• _What is expected_
Only a number is wanted here: the count of lines in the entries below that contain the word "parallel".
· · ·
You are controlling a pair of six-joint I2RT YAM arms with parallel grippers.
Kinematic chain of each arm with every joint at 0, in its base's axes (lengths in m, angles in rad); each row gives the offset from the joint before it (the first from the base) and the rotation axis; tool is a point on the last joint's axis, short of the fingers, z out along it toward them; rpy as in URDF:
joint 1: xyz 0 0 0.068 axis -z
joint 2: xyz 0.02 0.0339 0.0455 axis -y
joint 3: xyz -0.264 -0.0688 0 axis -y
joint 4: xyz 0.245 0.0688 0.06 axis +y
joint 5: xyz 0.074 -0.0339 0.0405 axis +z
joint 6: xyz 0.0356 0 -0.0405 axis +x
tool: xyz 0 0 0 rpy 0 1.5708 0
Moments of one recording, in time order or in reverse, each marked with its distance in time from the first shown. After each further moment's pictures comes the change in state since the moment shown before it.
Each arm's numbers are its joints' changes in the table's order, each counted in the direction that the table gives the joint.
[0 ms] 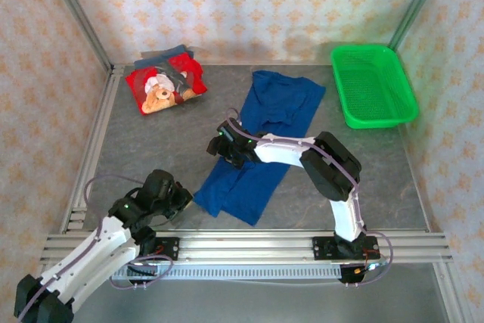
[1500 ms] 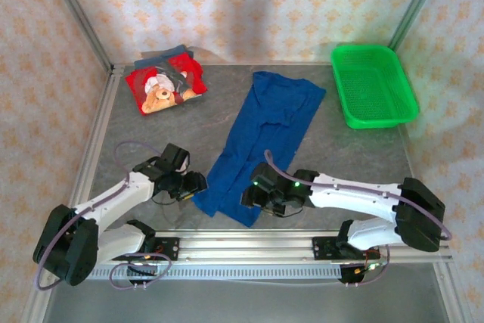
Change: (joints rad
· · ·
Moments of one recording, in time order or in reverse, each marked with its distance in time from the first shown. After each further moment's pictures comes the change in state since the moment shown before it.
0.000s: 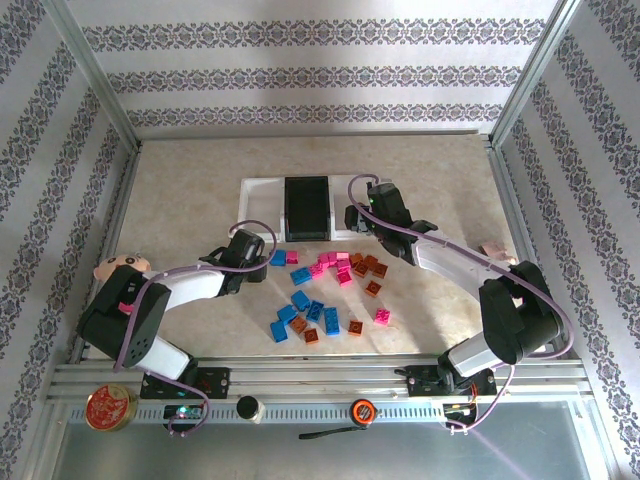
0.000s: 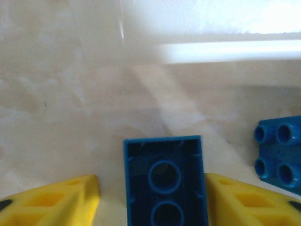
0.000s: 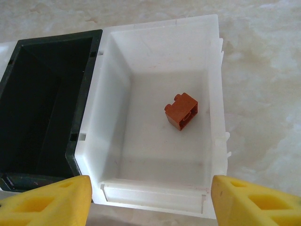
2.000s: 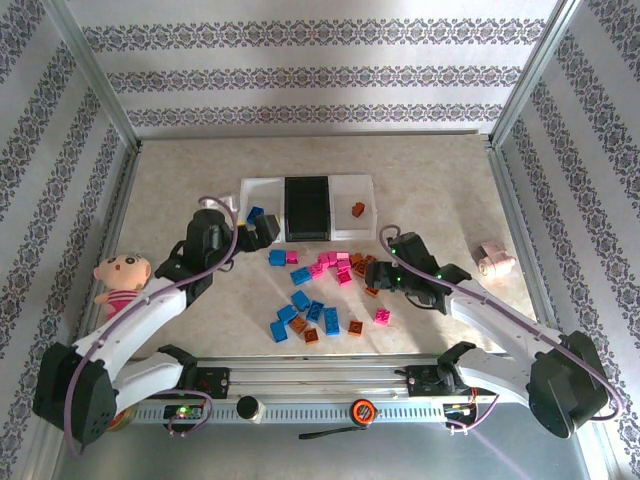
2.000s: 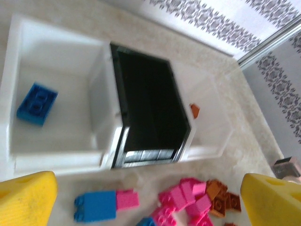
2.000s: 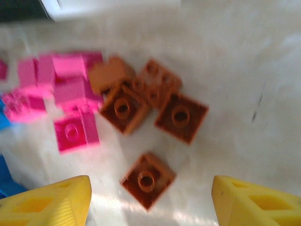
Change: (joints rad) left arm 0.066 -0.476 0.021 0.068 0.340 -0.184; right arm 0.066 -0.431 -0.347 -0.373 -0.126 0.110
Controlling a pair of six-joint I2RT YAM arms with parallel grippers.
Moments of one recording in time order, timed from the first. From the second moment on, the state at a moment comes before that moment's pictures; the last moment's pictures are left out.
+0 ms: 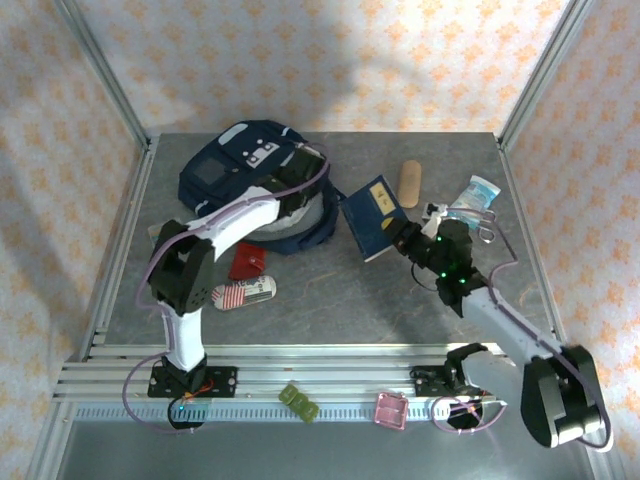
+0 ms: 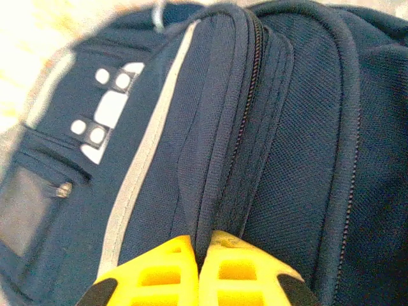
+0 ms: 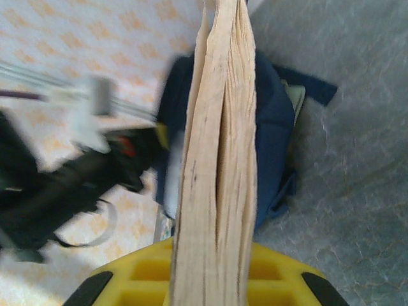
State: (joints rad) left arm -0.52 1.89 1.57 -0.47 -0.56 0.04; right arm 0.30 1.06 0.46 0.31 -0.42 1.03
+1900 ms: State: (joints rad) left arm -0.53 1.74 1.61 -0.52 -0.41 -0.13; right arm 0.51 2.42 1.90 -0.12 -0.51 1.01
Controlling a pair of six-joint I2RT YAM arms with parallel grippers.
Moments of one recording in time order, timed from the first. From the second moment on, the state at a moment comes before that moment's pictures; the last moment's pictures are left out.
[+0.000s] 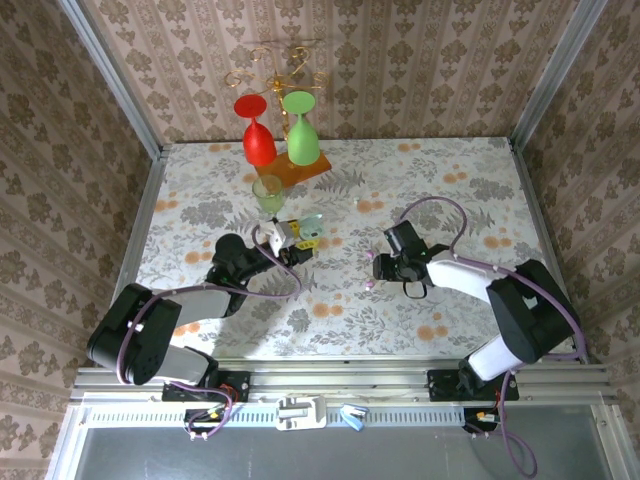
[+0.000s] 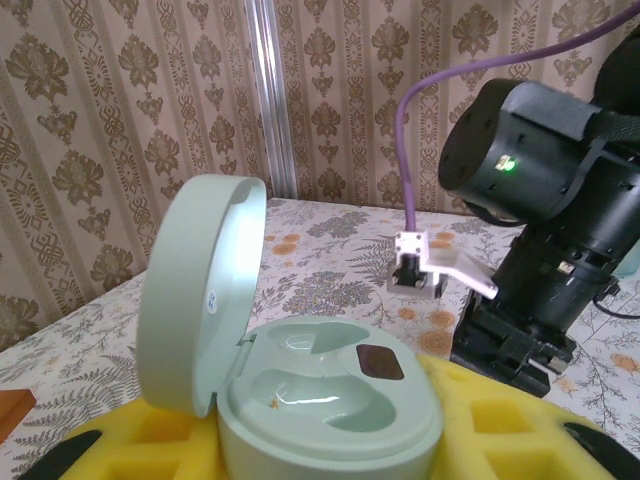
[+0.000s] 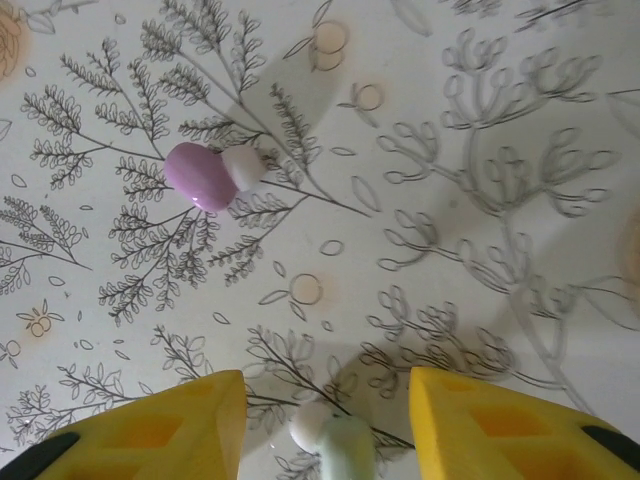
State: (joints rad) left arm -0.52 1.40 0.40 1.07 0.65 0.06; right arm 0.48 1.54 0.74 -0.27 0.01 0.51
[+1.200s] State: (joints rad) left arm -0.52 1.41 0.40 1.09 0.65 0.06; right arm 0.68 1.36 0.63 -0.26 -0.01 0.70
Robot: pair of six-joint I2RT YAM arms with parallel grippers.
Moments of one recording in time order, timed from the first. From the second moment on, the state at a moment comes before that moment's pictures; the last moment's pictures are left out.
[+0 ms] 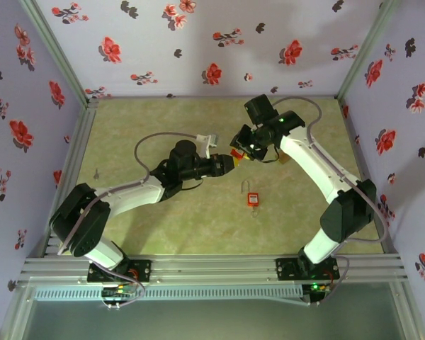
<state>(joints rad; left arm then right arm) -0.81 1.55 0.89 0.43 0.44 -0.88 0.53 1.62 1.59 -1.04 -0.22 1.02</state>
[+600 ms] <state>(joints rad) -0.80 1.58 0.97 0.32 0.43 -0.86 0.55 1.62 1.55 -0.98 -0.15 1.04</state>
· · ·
• _Completed exercise_
4